▶ _WHAT IS NEEDED_: Copy out every record below exactly as written, but leave out any pictures.

─── DATASET CONTENT ───

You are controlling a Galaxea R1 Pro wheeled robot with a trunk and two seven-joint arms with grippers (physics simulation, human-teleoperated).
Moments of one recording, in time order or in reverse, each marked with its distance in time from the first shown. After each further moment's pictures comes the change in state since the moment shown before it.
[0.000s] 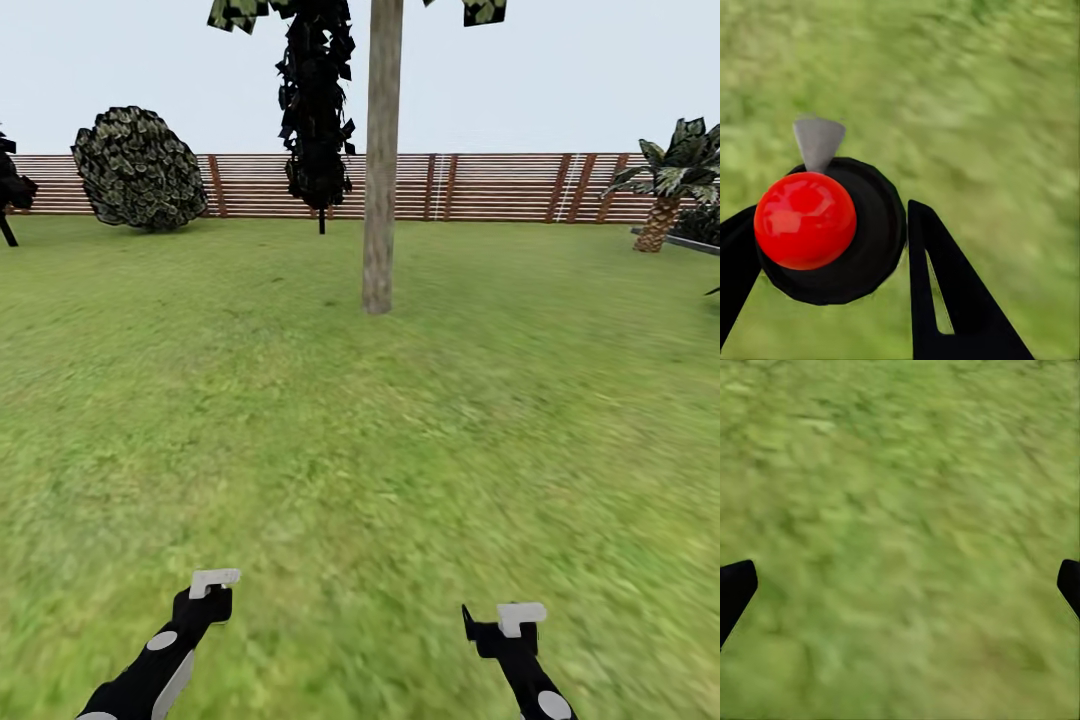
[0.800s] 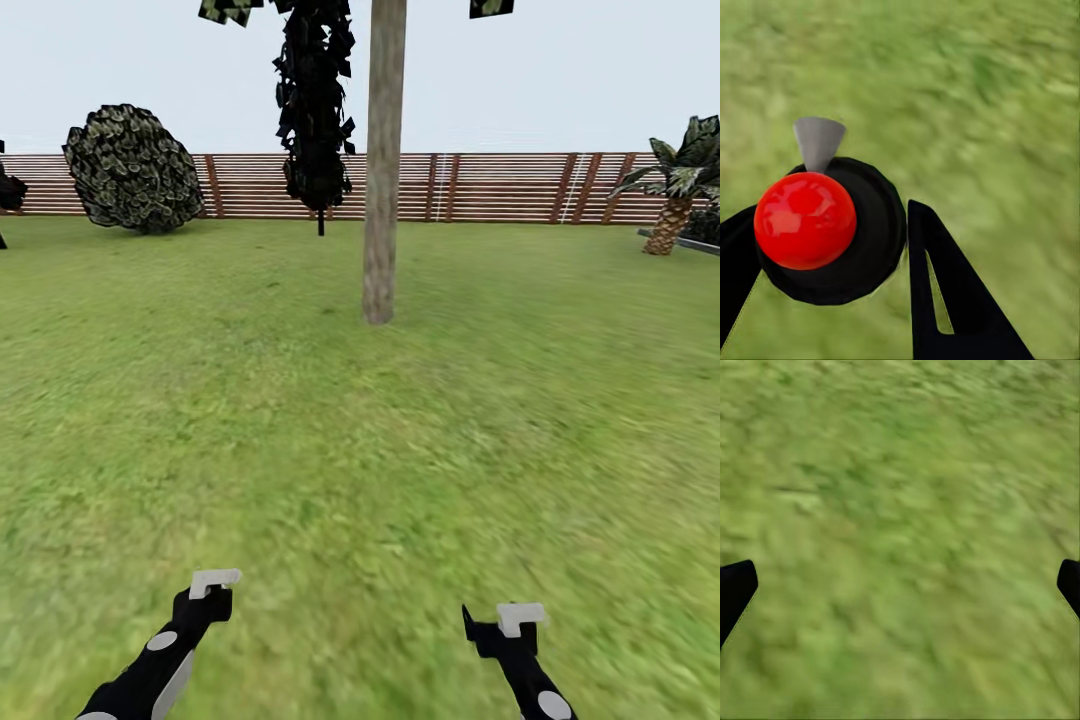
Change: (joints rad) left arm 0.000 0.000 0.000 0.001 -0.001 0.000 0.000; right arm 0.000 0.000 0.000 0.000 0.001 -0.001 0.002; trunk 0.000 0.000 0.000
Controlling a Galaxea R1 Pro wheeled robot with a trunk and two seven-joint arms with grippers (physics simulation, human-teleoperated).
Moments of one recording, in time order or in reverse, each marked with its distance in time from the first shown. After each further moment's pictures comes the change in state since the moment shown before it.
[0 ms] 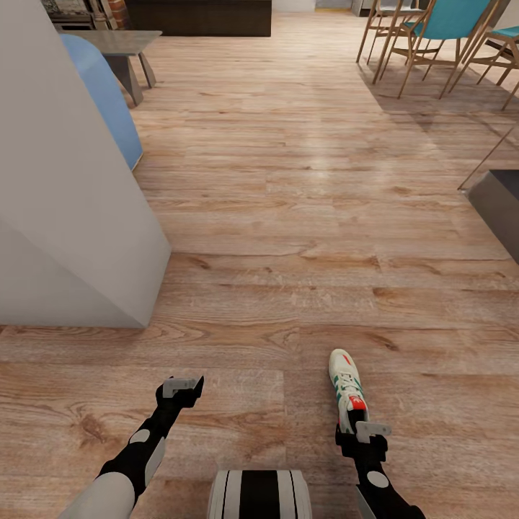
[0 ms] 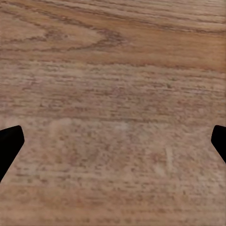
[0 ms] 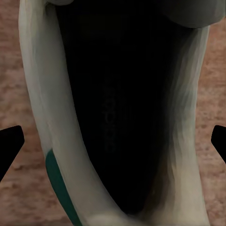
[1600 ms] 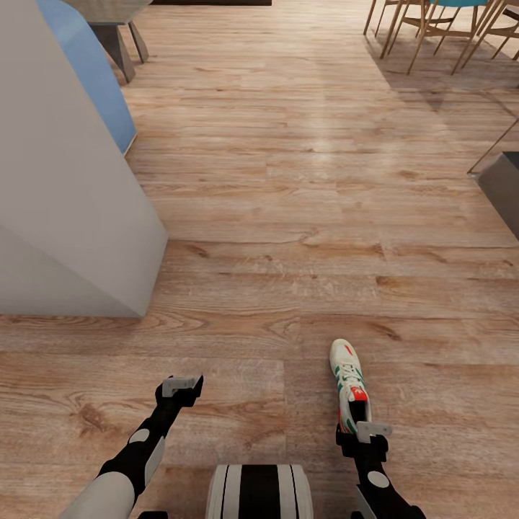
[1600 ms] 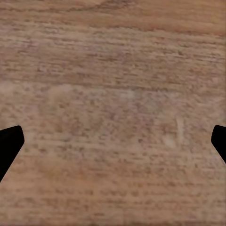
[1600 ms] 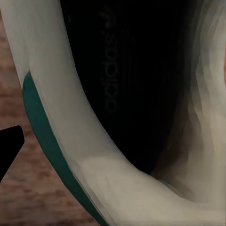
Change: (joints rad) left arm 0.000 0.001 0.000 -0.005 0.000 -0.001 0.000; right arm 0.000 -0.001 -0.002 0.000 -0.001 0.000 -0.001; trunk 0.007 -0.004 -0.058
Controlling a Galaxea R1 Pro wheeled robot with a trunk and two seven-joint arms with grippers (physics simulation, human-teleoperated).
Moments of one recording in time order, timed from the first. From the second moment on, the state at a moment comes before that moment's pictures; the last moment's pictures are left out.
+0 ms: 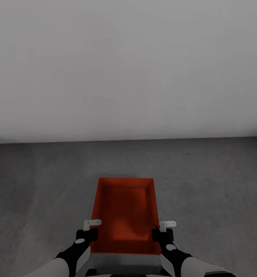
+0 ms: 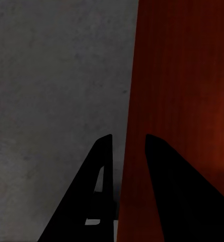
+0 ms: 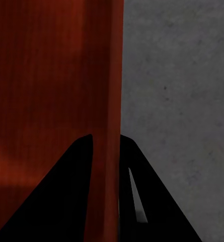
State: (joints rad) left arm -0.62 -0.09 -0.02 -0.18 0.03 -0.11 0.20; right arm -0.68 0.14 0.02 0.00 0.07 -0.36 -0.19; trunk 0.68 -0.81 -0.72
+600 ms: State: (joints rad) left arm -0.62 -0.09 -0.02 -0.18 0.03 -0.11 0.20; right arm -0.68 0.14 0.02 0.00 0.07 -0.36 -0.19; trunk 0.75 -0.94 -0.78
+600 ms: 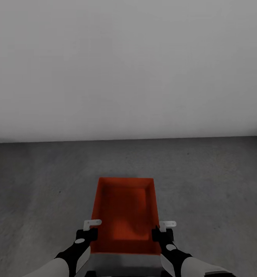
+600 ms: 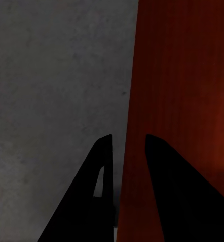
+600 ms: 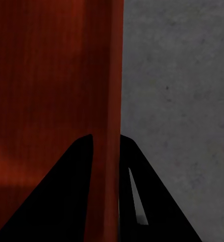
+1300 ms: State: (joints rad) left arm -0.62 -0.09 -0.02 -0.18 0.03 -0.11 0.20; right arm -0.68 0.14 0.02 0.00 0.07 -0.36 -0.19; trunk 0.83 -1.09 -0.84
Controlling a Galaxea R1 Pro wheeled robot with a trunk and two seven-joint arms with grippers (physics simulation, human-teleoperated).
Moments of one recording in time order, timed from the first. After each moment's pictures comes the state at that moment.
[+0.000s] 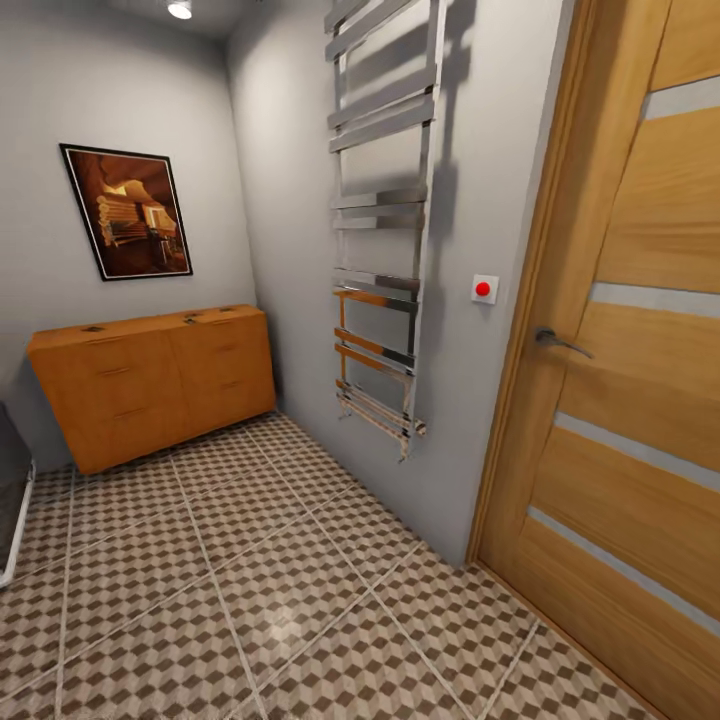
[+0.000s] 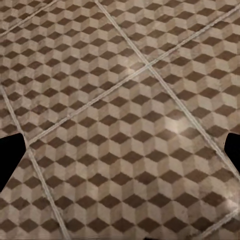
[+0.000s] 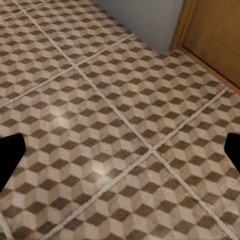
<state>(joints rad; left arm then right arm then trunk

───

▶ _EXERCISE SOLUTION_:
You are controlling a Galaxea R1 Pro wheeled robot with a trunk and two seven-joint arms with grippers (physics simulation, human-teleoperated).
Moments of one recording, in time order or in reverse, each marked with its distance in time from the first shown. After each further moment's pictures comes the change in state since the moment shown before it.
[0.000s] 
[0.800s] 
Change: (joints rad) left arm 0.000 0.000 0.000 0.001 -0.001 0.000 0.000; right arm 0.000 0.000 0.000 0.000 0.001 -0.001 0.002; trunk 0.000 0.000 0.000
Controlling a Galaxea R1 Pro wheeled robot with a trunk and two seven-joint arms with grippers (physics simulation, human-teleoperated).
Moments of one recording, in time order or in reverse, each marked with its distance in time from the first shown. After each further moment's pictures comes the change in state since the moment shown before it.
[0 ms] 
[0 ms] 
[0 ms] 
[1600 ms] 
[1600 ms] 
[1600 ms] 
Change: (joints rad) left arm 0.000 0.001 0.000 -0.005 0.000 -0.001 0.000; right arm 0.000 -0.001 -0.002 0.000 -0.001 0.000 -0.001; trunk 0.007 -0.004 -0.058
Controlling a Galaxea R1 Pro wheeled robot with a trunk and two seven-joint arms with grippers (physics simulation, human-teleoperated).
Moments of one recording in time order, timed from the first. From the second moment on, the state at a moment comes before that moment's pictures; the last moment's pictures are left out.
+0 ms: 
+0 ms: 
+0 ms: 
State: (joints rad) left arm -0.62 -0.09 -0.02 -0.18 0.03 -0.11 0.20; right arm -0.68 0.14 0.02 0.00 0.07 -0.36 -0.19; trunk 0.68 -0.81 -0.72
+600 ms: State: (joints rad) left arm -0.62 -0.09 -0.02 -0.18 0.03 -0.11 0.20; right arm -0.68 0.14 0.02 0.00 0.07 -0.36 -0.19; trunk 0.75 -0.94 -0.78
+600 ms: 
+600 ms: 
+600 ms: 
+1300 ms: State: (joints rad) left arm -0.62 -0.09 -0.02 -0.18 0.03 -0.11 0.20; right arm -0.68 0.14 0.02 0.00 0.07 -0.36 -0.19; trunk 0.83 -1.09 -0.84
Controlling a Galaxea R1 Pro wheeled robot with a trunk and two seven-joint arms with grippers (physics simulation, human-teleoperated).
Moments of one recording in time order, timed from the first. After each moment's pictures comes the state at that moment.
[+0.000s] 
[+0.000s] 
[+0.000s] 
<state>(joints rad; left arm then right arm then trunk

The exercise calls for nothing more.